彼女は今回の惨状をまるで流行り病が犯した感染爆発かのように語っているのだ。
レナから説明を受けサヤの悪意による仕業と聞いても、ずっと。
「だから、この町から人々を出られなくした……病は、閉じ込めねばならない……かかったものも……外から入ってきたものも……」
「…………っ!?」
イゴールは必死に服のポケットをまさぐる。
とんでもなくまずい事なっていると、彼はそう気付いたのだ。なので闇を照らし状況を確認するためにポケットの中を探す。
そして小型の魔法灯を取り出した。レナが闇は“人ではないモノ”の領分なので照らす手段はあってもいいとくれたものだ。
イゴールはそれを取り出し、点灯させる。
――眼前に、アリアがいた。
目は大きなレンズで口元が伸びて尖ったマスクを被り、返り血で汚れた白いマント纏いフードをその頭に下ろし、そして左手に魔法銃を、右手に二メートル程のハルバードを持ちそれをイゴールめがけて振り上げているアリアの姿が、そこにあった。

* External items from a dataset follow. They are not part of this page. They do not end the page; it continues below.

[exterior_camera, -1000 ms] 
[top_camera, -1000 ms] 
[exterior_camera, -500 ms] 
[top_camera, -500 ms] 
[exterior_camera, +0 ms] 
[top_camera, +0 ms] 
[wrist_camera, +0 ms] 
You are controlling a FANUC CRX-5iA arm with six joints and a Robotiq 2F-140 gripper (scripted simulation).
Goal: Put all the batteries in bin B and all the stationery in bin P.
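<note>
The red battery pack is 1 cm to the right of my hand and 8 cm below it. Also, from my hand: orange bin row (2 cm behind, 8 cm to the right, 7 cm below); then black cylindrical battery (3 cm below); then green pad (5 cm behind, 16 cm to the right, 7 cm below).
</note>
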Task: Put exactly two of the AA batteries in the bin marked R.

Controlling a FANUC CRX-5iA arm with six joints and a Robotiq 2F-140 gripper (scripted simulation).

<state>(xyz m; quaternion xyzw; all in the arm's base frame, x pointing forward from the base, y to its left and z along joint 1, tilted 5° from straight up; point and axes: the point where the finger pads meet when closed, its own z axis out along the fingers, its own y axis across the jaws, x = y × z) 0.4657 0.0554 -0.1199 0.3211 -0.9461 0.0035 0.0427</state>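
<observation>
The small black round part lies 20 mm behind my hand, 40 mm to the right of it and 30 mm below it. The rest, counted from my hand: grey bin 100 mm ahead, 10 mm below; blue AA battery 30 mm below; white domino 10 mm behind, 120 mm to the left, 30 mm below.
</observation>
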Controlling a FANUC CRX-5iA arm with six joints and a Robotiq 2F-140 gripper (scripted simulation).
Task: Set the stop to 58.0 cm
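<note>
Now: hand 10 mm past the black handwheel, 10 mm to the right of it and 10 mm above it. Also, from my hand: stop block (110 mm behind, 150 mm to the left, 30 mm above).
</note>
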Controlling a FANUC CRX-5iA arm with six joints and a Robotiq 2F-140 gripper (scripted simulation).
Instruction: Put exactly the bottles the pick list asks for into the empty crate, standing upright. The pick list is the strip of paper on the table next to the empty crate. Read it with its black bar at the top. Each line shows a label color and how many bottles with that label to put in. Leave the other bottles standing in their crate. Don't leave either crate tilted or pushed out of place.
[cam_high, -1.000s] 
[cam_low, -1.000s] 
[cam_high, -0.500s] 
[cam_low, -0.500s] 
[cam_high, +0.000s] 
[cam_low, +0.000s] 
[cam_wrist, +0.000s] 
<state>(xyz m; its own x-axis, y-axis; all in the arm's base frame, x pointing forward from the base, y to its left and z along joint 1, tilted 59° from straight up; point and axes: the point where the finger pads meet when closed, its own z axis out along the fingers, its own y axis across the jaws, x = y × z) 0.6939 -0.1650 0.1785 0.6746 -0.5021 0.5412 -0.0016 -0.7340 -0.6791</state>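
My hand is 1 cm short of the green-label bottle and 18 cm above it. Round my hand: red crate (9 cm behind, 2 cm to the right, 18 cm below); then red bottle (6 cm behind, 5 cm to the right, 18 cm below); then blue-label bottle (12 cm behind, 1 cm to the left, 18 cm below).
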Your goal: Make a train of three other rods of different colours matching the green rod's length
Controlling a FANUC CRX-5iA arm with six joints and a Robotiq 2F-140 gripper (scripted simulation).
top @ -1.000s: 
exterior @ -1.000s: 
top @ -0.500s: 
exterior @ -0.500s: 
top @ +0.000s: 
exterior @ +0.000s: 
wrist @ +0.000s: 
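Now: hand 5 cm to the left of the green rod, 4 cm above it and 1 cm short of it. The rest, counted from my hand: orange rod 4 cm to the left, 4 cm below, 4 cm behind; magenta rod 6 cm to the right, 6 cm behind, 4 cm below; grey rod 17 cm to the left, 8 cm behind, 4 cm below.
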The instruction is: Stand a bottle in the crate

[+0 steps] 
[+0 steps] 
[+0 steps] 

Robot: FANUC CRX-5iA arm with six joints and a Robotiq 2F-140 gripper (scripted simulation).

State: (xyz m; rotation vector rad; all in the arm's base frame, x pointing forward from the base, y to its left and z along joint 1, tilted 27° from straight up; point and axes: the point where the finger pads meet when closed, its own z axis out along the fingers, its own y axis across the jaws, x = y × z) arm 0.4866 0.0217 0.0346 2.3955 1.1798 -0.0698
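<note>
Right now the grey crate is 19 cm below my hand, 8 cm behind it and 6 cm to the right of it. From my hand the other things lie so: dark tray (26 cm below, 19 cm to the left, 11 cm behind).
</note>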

「うっ、わあああああああああああああああああっ!?!?」
イゴールはとっさに横に飛んで避ける。
ガギィン! とハルバードの刃が部屋の大理石の床を割った。
これ以上ない殺意の証拠であった。
「ああ、大人しくしろぉイゴール……私は、滅菌せねばならんのだぁ……! この病に満ちた町にいる命、すべてをぉ……! これで頭を開いて、菌を追い出してぇ……それこそが、病の抑止……滅菌だ滅菌滅菌だぁっ! 『人助け』だぁっ! ぐひ、ぐひひひ、ぐひひひひひひひひひひひひっ!!!!」
到底正気ではない声色で異常な笑い声と共にどうかしている言葉を鳥のようなマスク越しから聞かせてくるアリア。
狂い医者とでも言うべき怪物が、そこに表れていた。